As the report Mission and Ministry in Covenant (GS 2086) makes clear, significant questions and concerns have been raised, not least in the House of Bishops. Will these proposals bring us closer to unity, or might they, by creating two related but distinct episcopates within England, merely serve to entrench separation? Given the Methodist Church’s model of corporate oversight, can the office of ‘President-bishop’, to be held for one year only, be recognized as a ‘local adaptation’ of the historic episcopate upheld in the Catholic Church in East and West through the ages? We note that further work is to be done on these questions, but are concerned at the suggestion that work on such substantial issues could be completed by July.

 

Of even greater concern are the consequences of these proposals for catholic order in the Church of England. To permit those who have not been ordained by a bishop to minister as Church of England priests, even for a ‘temporary’ period (which might last for sixty or seventy years) is for us not a ‘bearable anomaly’ but a fundamental breach of catholic order. We deeply regret that the report rules out further consideration of this issue.

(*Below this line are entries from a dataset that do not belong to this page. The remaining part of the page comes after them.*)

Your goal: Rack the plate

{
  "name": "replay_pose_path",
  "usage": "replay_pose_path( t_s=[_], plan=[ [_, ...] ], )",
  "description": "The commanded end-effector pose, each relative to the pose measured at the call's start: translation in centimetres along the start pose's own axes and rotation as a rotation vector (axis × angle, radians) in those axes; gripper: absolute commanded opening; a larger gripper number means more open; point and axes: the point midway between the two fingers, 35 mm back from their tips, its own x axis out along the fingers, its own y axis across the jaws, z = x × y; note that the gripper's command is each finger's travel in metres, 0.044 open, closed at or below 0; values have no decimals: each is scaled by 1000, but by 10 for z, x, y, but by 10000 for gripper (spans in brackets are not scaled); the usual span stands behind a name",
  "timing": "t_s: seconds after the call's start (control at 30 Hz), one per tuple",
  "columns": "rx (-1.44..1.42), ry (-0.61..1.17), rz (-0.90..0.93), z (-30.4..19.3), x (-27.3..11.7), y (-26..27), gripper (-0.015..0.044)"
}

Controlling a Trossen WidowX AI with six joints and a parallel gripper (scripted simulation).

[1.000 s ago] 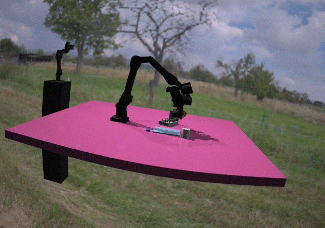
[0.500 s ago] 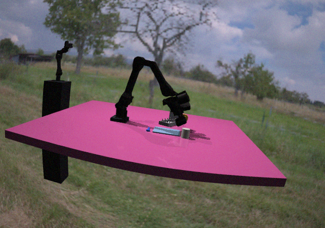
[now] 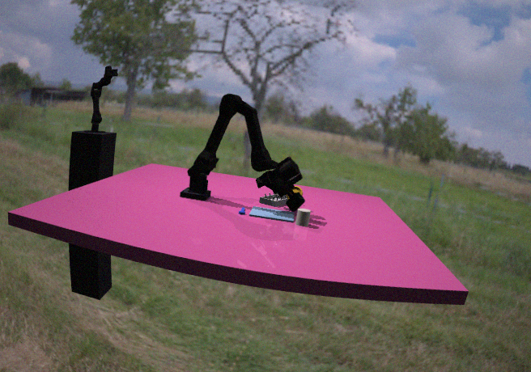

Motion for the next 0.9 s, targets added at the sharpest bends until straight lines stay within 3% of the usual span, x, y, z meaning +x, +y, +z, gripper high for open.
replay_pose_path(
  t_s=[0.0, 0.87],
  plan=[
    [-96, -61, 52, -9, -6, 6, 0],
    [-549, -318, 233, -52, -45, 60, 0]
  ],
)
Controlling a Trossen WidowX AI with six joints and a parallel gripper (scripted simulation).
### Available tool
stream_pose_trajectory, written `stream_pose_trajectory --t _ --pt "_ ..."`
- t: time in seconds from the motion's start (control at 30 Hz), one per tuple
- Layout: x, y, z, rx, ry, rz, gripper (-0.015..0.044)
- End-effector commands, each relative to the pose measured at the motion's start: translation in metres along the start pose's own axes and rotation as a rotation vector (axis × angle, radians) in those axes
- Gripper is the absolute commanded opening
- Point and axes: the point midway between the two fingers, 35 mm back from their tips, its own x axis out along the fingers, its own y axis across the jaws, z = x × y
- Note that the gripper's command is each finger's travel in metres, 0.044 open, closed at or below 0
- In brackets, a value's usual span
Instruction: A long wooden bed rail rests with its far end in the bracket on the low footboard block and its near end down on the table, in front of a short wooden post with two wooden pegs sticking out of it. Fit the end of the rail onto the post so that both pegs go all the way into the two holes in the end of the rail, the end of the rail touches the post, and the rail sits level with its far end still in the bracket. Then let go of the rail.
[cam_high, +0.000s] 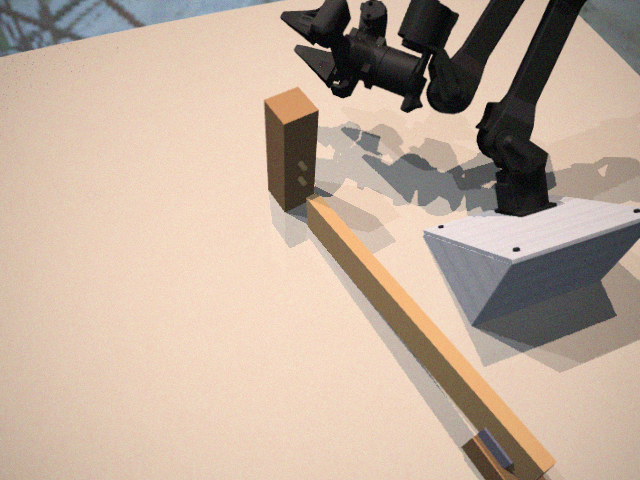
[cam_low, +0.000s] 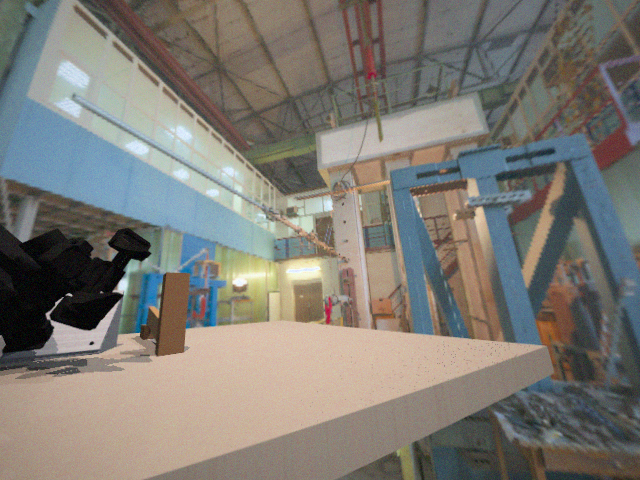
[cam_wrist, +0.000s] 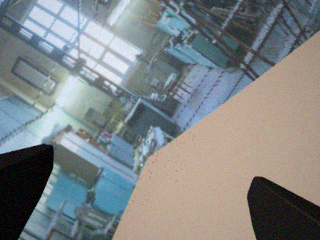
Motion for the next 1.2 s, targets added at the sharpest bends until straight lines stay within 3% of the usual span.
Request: stream_pose_trajectory --t 0.0,0.13,0.37,0.6,0.9,1.03,1.17 --pt "0.000 0.000 0.000 -0.005 -0.001 0.000 0.0426" --pt "0.012 -0.004 0.003 -0.101 0.003 -0.005 0.0440" --pt "0.041 0.028 -0.040 -0.218 0.219 0.037 0.0440" --pt "0.040 0.085 -0.089 -0.339 0.446 0.195 0.0440" --pt "-0.008 0.166 -0.160 -0.619 0.753 0.503 0.0440" --pt "-0.049 0.185 -0.190 -0.821 0.867 0.655 0.0440" --pt "-0.080 0.170 -0.223 -1.057 1.035 0.745 0.0440"
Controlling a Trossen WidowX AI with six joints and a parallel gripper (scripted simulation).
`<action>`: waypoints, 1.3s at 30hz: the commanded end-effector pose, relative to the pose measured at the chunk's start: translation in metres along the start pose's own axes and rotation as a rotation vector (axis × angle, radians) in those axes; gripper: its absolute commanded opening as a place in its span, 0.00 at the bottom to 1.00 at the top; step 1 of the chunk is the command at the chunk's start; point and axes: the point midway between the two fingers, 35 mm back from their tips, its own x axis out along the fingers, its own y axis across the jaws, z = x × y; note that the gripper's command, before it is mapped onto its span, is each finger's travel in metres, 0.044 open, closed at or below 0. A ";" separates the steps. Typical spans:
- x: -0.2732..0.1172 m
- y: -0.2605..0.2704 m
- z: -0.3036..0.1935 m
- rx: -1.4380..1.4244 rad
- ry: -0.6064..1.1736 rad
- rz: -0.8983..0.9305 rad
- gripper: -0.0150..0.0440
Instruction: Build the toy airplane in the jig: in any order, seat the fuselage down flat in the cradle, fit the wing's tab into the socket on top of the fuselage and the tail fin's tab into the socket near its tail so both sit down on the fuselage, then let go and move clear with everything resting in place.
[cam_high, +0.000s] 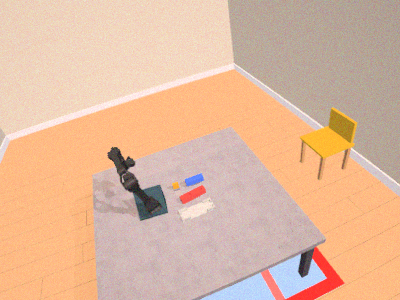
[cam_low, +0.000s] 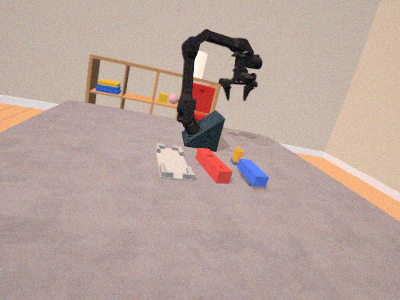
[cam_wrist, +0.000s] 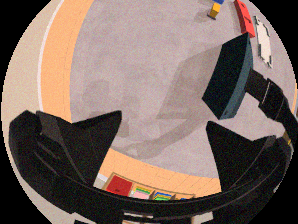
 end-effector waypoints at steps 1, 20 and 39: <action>-0.013 -0.006 0.069 0.000 -0.025 0.032 1.00; 0.027 -0.198 0.328 0.033 -0.044 -0.114 1.00; 0.098 -0.263 0.347 0.029 -0.008 -0.179 1.00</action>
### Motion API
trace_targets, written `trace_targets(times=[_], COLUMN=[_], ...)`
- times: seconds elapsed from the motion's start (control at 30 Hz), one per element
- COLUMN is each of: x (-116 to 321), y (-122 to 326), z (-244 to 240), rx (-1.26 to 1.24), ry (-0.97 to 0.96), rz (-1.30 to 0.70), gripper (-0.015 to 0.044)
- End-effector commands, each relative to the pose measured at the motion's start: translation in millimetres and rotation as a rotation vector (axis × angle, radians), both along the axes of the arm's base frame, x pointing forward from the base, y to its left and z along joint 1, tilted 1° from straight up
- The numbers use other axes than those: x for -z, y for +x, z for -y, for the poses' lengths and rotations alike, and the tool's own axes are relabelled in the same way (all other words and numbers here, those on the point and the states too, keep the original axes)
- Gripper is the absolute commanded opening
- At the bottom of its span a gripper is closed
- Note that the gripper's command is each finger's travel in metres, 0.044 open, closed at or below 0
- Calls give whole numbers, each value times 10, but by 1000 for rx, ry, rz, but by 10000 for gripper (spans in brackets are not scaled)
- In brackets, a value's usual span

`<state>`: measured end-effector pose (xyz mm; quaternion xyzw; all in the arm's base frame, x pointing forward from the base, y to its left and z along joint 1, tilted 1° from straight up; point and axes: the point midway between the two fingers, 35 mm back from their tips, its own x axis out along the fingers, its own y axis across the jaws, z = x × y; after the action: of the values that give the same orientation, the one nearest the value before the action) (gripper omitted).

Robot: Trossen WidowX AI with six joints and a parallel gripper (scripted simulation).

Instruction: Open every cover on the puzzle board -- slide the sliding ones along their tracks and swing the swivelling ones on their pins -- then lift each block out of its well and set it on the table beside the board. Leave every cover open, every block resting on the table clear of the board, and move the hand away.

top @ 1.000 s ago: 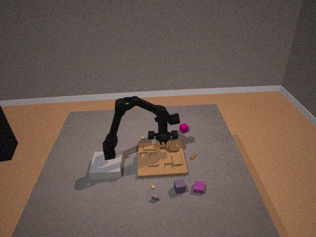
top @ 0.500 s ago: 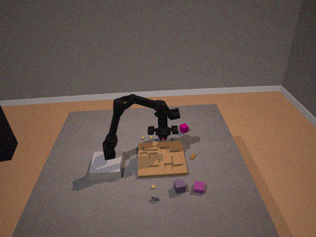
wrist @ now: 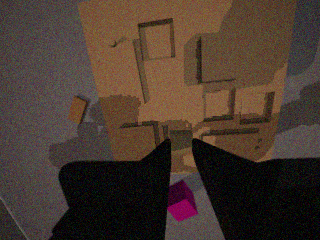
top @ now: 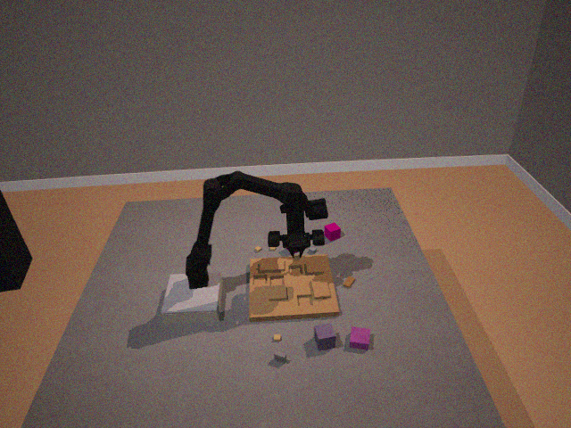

As loyal Anglicans, we uphold the doctrine and discipline regarding Holy Orders that is enshrined in the historic formularies of the Church of England, and in the 1662 Ordinal in particular. We shall oppose any proposals that would effectively set that doctrine and discipline aside. We note that it is to the inheritance of faith embodied in these formularies that all who minister in the Church of England must affirm their loyalty by making the Declaration of Assent.

 

We remain fully committed to the search for the full visible unity of Christ’s Church, but we do not believe that it can be advanced by sacrificing catholic order and Anglican integrity.